Directions for this task
Keeping every word intact, reproduce all of the records.

BEGIN Given information

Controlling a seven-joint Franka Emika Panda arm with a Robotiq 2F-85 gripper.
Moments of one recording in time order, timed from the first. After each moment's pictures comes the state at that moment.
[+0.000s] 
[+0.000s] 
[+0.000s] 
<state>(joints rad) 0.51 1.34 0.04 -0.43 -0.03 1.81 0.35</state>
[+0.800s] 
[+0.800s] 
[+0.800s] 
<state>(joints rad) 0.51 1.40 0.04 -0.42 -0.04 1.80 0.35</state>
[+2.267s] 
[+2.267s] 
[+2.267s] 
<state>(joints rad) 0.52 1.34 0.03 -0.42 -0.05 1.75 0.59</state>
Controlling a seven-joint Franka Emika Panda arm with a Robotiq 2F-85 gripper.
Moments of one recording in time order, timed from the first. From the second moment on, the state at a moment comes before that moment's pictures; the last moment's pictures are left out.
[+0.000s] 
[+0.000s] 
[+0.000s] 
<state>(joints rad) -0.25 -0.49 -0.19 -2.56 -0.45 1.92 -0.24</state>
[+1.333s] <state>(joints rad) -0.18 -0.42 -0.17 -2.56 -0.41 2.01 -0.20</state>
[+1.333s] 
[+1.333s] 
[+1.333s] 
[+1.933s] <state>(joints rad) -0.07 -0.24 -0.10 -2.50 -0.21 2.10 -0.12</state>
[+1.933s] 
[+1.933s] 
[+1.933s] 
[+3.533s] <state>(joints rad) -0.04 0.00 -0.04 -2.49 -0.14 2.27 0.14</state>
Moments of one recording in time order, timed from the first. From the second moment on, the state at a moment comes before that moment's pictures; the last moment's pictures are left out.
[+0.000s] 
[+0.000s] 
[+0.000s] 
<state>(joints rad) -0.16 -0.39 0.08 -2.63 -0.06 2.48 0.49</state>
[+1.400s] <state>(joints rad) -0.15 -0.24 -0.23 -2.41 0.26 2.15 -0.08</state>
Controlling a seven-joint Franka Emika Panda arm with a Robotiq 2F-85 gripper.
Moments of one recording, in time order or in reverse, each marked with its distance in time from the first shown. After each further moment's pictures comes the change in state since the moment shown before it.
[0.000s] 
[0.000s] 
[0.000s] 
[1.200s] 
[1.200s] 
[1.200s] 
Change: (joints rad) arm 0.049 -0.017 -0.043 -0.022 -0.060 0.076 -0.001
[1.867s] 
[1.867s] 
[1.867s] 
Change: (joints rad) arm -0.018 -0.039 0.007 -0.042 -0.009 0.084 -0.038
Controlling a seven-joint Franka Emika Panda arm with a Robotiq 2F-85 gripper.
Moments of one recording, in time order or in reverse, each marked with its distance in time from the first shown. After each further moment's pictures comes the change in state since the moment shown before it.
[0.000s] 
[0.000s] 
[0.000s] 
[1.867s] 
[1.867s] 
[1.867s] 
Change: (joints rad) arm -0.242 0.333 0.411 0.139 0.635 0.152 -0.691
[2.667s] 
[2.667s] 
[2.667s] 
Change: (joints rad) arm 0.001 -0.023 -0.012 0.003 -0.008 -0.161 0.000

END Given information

Your response
Controlling a seven-joint Franka Emika Panda arm with a Robotiq 2F-85 gripper.
Moments of one recording in time order, timed from the first. After each moment's pictures comes the state at that moment.
[+0.000s] 
[+0.000s] 
[+0.000s] 
<state>(joints rad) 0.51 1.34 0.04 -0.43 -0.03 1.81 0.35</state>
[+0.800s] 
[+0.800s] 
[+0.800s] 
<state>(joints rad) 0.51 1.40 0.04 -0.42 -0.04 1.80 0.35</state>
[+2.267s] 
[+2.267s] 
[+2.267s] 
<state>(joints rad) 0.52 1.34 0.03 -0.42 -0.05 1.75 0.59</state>
Controlling a seven-joint Franka Emika Panda arm with a Robotiq 2F-85 gripper.
Moments of one recording in time order, timed from the first. From the second moment on, the state at a moment comes before that moment's pictures; the last moment's pictures are left out.
[+0.000s] 
[+0.000s] 
[+0.000s] 
<state>(joints rad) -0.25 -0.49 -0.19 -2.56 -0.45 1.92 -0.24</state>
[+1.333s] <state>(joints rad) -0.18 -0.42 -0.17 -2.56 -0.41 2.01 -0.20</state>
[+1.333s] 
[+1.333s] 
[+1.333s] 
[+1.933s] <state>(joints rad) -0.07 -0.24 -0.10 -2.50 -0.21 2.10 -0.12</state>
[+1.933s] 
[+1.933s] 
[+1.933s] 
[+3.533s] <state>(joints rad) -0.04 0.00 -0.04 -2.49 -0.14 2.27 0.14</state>
Moments of one recording in time order, timed from the first. From the second moment on, the state at a moment comes before that moment's pictures; the last moment's pictures are left out.
[+0.000s] 
[+0.000s] 
[+0.000s] 
<state>(joints rad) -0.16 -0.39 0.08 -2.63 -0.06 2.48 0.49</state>
[+1.400s] <state>(joints rad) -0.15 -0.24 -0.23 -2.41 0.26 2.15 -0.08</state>
Controlling a seven-joint Franka Emika Panda arm with a Robotiq 2F-85 gripper.
Moments of one recording, in time order or in reverse, each marked with its distance in time from the first shown. After each further moment's pictures comes the change in state since the moment shown before it.
[0.000s] 
[0.000s] 
[0.000s] 
[1.200s] 
[1.200s] 
[1.200s] 
Change: (joints rad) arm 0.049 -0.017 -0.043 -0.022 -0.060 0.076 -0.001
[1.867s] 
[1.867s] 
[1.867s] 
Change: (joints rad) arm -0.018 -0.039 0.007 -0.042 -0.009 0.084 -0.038
Controlling a seven-joint Franka Emika Panda arm with a Robotiq 2F-85 gripper.
Moments of one recording, in time order or in reverse, each marked with its distance in time from the first shown. After each further moment's pictures comes the change in state since the moment shown before it.
[0.000s] 
[0.000s] 
[0.000s] 
[1.867s] 
[1.867s] 
[1.867s] 
Change: (joints rad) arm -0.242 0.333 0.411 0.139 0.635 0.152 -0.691
[2.667s] 
[2.667s] 
[2.667s] 
Change: (joints rad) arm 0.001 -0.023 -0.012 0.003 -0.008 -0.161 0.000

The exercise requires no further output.